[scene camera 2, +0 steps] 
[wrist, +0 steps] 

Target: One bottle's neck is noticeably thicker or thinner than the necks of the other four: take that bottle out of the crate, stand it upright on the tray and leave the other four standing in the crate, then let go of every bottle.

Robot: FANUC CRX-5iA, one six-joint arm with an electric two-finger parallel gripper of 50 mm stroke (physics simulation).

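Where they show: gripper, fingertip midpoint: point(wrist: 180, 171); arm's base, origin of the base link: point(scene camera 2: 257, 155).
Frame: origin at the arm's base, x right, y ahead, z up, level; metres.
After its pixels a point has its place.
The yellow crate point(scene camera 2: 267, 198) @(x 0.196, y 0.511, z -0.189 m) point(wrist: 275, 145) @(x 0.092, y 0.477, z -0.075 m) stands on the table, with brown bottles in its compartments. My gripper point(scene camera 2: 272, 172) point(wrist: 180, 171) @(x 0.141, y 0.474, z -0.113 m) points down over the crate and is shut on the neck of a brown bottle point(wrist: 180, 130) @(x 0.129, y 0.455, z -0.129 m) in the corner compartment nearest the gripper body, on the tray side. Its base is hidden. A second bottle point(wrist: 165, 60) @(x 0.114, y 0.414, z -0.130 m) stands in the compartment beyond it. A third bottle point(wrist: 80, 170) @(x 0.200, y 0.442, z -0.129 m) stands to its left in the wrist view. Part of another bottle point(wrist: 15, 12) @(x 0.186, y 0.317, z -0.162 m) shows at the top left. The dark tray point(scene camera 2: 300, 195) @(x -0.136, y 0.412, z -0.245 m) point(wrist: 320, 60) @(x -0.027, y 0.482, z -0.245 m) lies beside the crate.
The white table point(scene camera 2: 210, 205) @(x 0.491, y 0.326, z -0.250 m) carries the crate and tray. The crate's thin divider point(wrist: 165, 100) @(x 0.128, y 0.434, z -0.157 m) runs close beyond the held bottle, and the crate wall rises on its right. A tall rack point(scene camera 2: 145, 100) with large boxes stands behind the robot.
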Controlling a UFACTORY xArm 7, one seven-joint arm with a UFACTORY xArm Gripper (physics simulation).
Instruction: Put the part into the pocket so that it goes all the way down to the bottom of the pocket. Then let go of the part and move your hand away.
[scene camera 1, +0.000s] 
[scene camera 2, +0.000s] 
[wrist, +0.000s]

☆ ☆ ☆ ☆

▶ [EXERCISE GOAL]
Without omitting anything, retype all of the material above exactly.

▶ [FINISHED EXERCISE]
[scene camera 2, +0 steps] 
[wrist, +0 steps] 

Target: One bottle's neck is noticeably thicker or thinner than the necks of the other four: take that bottle out of the crate, stand it upright on the tray and leave the other four standing in the crate, then let go of every bottle.

Robot: FANUC CRX-5iA, one six-joint arm with an electric two-finger parallel gripper of 50 mm stroke (physics simulation).

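Where they show: gripper, fingertip midpoint: point(wrist: 180, 171); arm's base, origin of the base link: point(scene camera 2: 257, 155).
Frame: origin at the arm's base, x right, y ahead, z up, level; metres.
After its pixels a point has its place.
The yellow crate point(scene camera 2: 267, 198) @(x 0.196, y 0.511, z -0.189 m) point(wrist: 275, 145) @(x 0.092, y 0.477, z -0.075 m) stands on the table, with brown bottles in its compartments. My gripper point(scene camera 2: 272, 172) point(wrist: 180, 171) @(x 0.141, y 0.474, z -0.113 m) points down over the crate and is shut on the neck of a brown bottle point(wrist: 180, 130) @(x 0.129, y 0.455, z -0.129 m) in the corner compartment nearest the gripper body, on the tray side. Its base is hidden. A second bottle point(wrist: 165, 60) @(x 0.114, y 0.414, z -0.130 m) stands in the compartment beyond it. A third bottle point(wrist: 80, 170) @(x 0.200, y 0.442, z -0.129 m) stands to its left in the wrist view. Part of another bottle point(wrist: 15, 12) @(x 0.186, y 0.317, z -0.162 m) shows at the top left. The dark tray point(scene camera 2: 300, 195) @(x -0.136, y 0.412, z -0.245 m) point(wrist: 320, 60) @(x -0.027, y 0.482, z -0.245 m) lies beside the crate.
The white table point(scene camera 2: 210, 205) @(x 0.491, y 0.326, z -0.250 m) carries the crate and tray. The crate's thin divider point(wrist: 165, 100) @(x 0.128, y 0.434, z -0.157 m) runs close beyond the held bottle, and the crate wall rises on its right. A tall rack point(scene camera 2: 145, 100) with large boxes stands behind the robot.
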Controlling a UFACTORY xArm 7, one seven-joint arm with a UFACTORY xArm Gripper (physics simulation).
Instruction: Put the part into the pocket so that it goes all the way down to the bottom of the pocket. Then let go of the part and move your hand away.
[scene camera 1, +0.000s] 
[scene camera 2, +0.000s] 
[wrist, +0.000s]

There is no more output to give.